▶ **AIM OF THE EXERCISE**
In the material below, tally the lines that include the string "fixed", then write down only the total.

▶ **DATASET RECORDS**
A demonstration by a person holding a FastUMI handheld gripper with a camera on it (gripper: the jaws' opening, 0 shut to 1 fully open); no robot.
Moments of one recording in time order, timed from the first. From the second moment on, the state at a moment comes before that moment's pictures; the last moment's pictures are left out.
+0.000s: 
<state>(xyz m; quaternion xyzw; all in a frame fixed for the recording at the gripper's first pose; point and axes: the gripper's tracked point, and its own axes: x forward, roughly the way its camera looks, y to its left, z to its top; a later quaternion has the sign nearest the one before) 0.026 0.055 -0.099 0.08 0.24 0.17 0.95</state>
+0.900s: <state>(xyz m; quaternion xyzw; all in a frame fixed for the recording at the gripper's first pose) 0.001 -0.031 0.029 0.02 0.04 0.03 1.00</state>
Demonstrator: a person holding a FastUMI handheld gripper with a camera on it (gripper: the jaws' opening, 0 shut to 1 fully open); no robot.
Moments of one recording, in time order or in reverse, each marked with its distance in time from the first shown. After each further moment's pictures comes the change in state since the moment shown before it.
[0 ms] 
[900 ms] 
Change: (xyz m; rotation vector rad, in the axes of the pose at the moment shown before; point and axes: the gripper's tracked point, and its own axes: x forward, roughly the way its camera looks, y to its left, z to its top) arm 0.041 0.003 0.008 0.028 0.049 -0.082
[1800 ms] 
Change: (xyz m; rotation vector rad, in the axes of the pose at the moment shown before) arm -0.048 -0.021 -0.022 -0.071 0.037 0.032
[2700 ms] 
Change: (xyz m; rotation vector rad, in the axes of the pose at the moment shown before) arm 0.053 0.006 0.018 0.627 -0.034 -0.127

▶ **THE COMPLETED TASK**
2